From a within-lifetime perspective, getting bored is instrumentally useful for doing "exploration" that results in finding useful things to do, which can be economically useful, be effective signalling of capacity, build social connection, etc.

Maybe fear-of-heights is a clearer example.

You can say “From a within-lifetime perspective, fear-of-heights is instrumentally useful because if you fall off a cliff and die then you can’t accomplish anything else.” But that’s NOT the story of why (from a within-lifetime perspective) the fear-of-heights is there. It’s there because it’s innate—we’re born with it, and we would be afraid of heights even if we grew up in an environment where fear-of-heights is not instrumentally useful. And separately, the reason we’re born with it is that it’s instrumentally useful from an evolutionary perspective. Right?

Curiosity is partially innate but it's also probably partially learned

Sure. I agree.

But anyway, I don't worry about an AI that fails to get bored, but is otherwise basically similar to humans, taking over, because not getting bored would result in being ineffective at accomplishing open-ended things.

Hmm, I kinda think the opposite. I think if you were making “an AI basically similar to humans”, and just wanted to maximize its capabilities leaving aside alignment, you would give it innate intrinsic boredom during “childhood”, but you would make that drive gradually fade to zero over time, because eventually the AI will develop learned metacognitive strategies that accomplish the same things that boredom would accomplish, but better (more flexible, more sophisticated, etc.). I was just talking about this in this thread (well, I was talking about curiosity rather than boredom, but that’s two sides of the same coin).

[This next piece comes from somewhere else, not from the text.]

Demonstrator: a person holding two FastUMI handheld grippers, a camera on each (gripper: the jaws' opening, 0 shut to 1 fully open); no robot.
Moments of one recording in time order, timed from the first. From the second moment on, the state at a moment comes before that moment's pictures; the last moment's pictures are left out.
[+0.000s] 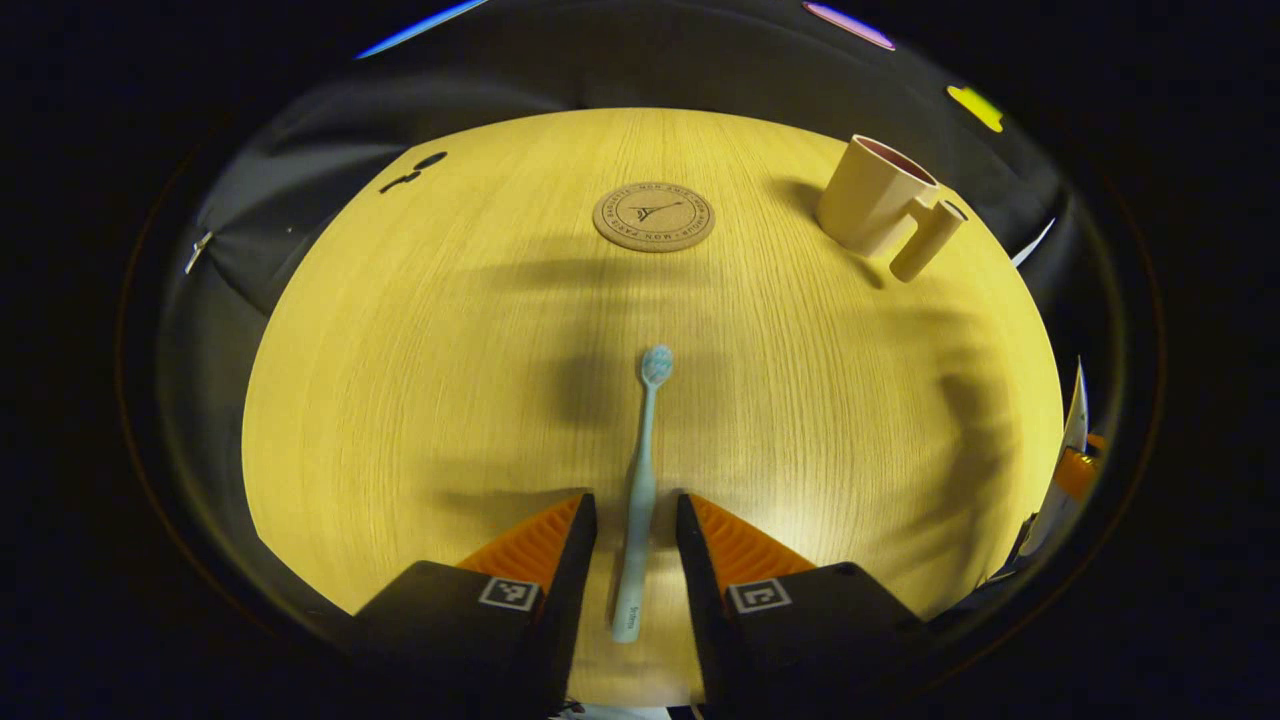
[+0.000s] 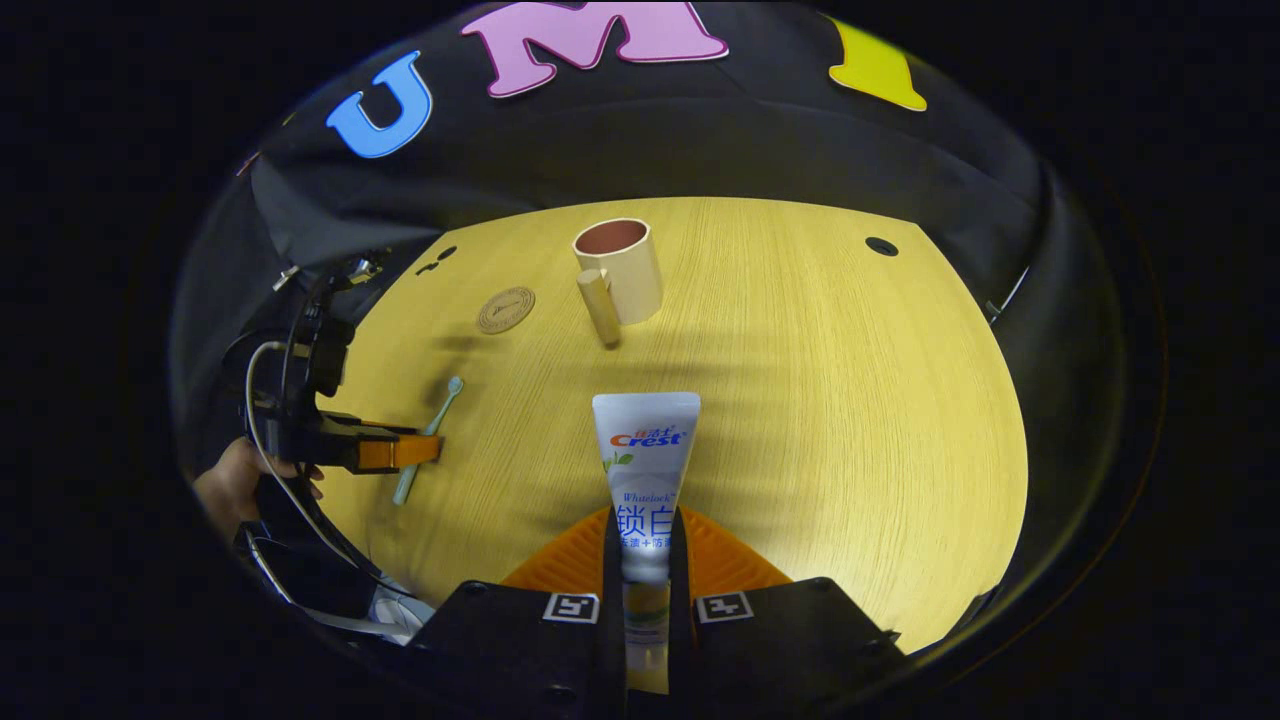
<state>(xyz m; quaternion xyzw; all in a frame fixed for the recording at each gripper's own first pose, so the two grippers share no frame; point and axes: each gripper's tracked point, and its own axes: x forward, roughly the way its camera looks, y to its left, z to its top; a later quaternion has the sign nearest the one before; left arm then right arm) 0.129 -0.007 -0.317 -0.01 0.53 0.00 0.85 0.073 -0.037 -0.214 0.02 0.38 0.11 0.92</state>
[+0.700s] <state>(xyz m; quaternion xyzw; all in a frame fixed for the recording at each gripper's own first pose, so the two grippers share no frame) 0.127 -0.014 -0.311 -0.03 0.51 -0.01 0.86 0.109 -0.019 -0.178 0.02 0.34 0.14 0.93</state>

There are evolutionary priors for what to be afraid of but some of it is learned. I've heard children don't start out fearing snakes but will easily learn to if they see other people afraid of them, whereas the same is not true for flowers (sorry, can't find a ref, but this article discusses the general topic). Fear of heights might be innate but toddlers seem pretty bad at not falling down stairs. Mountain climbers have to be using mainly mechanical reasoning to figure out which heights are actually dangerous. It seems not hard to learn the way in which heights are dangerous if you understand the mechanics required to walk and traverse stairs and so on.

Instincts like curiosity are more helpful at the beginning of life, over time they can be learned as instrumental goals. If an AI learns advanced metacognitive strategies instead of innate curiosity that's not obviously a big problem from a human values perspective but it's unclear.

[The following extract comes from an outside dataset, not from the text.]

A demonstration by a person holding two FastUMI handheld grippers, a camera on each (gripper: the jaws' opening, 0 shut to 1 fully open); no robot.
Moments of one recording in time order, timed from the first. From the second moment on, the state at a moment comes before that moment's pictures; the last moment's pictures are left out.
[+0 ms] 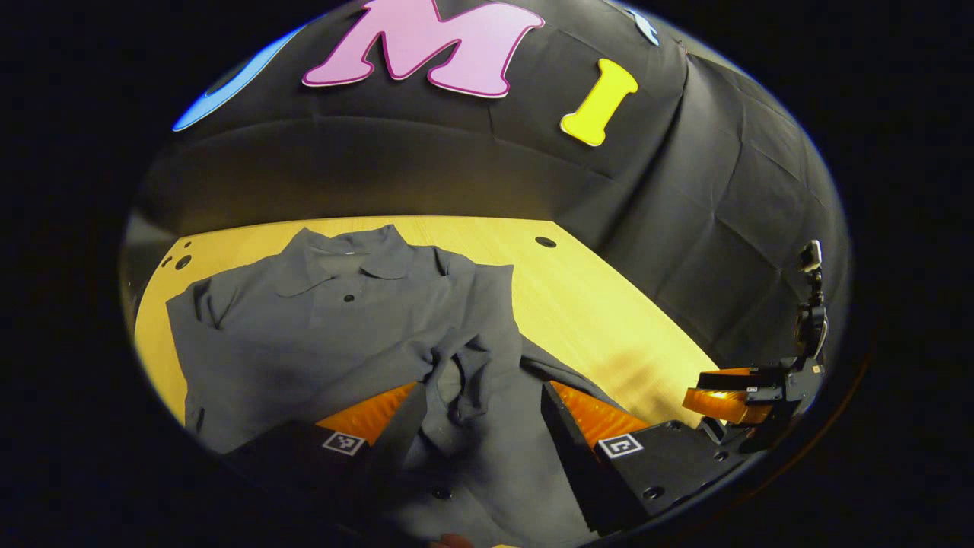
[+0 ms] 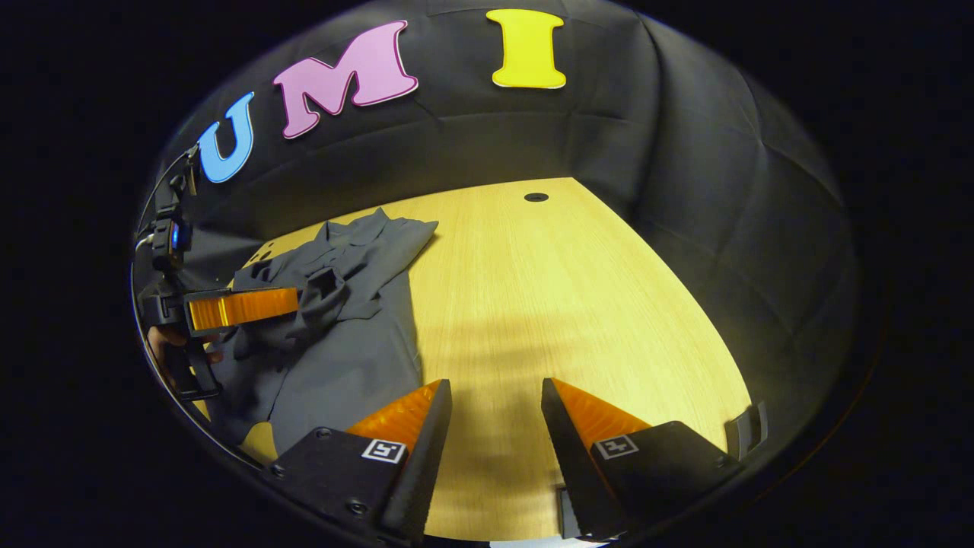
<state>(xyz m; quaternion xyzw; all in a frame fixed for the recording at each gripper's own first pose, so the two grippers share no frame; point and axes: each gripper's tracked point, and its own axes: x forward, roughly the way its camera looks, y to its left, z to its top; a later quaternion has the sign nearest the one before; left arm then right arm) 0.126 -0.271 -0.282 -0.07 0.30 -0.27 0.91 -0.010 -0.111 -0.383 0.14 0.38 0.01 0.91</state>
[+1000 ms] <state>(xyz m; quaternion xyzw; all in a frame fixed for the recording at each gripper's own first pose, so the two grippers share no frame) 0.022 -0.018 -0.306 -0.08 0.31 -0.09 0.94 -0.047 -0.025 -0.367 0.13 0.40 0.04 0.90</state>
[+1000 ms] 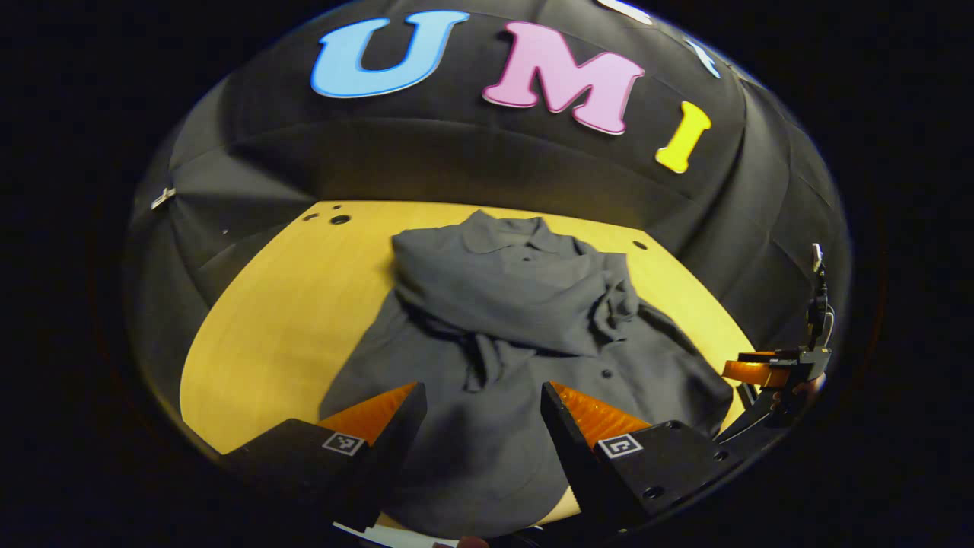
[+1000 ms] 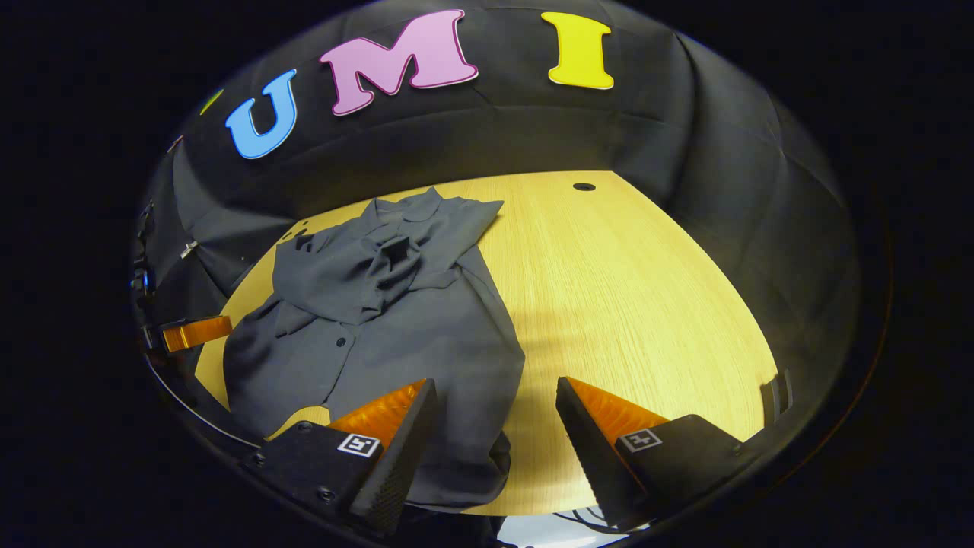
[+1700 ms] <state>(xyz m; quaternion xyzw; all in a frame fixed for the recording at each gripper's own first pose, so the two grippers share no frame) 0.005 0.072 -0.381 -0.06 0.38 0.00 0.92 -0.054 -0.007 -0.397 0.12 0.44 0.05 0.89</state>
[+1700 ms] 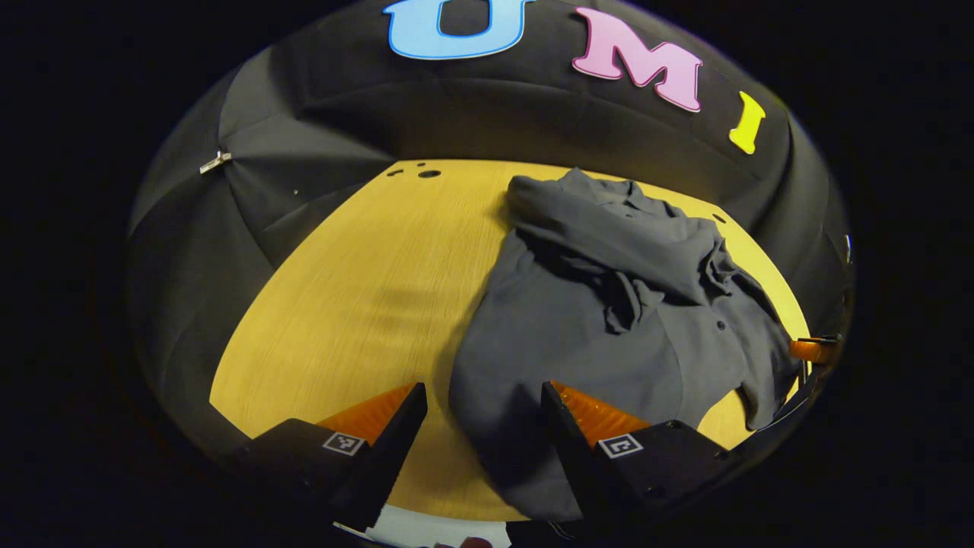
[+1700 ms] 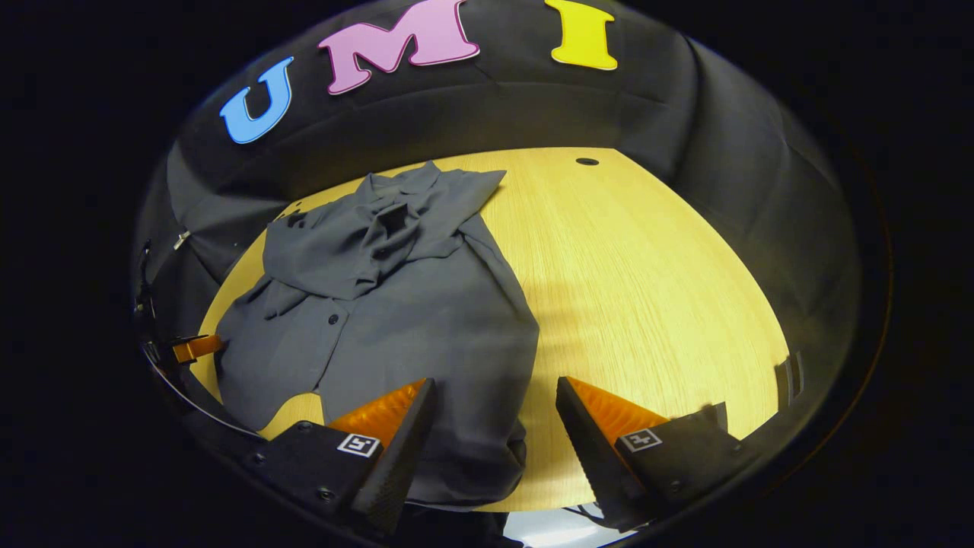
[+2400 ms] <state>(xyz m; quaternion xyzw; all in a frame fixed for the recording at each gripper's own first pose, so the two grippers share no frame) 0.013 0.050 -0.405 -0.03 0.42 -0.02 0.91 -0.051 0.019 -0.429 0.05 0.45 0.08 0.89</state>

Some of this is my opinion rather than consensus, but in case you’re interested:

I believe that the human brainstem (superior colliculus) has an innate detector of certain specific visual things including slithering-like-a-snake and scuttling-like-a-spider, and when it detects those things, it executes an “orienting reaction” which involves not only eye-motion and head-turns but also conscious attention, and it also induces physiological arousal (elevated heart-rate etc.). That physiological arousal is not itself fear—obviously we experience physiological arousal in lots of situations that are not fear, like excitement, anger, etc.—but the arousal and attention does set up a situation in which a fear-response can be very easily learned. (Various brain learning algorithms are also doing various other things in the meantime, such that adults can wind up with that innate response getting routinely suppressed.)

My experience is that stairs don’t trigger fear-of-heights too much because you’re not looking straight down off a precipice. Also, I think sufficiently young babies don’t have fear-of-heights? I forget.

I’m not making any grand point here, just chatting.

Just want to say that I found this immensely clarifying and valuable since I read it months ago.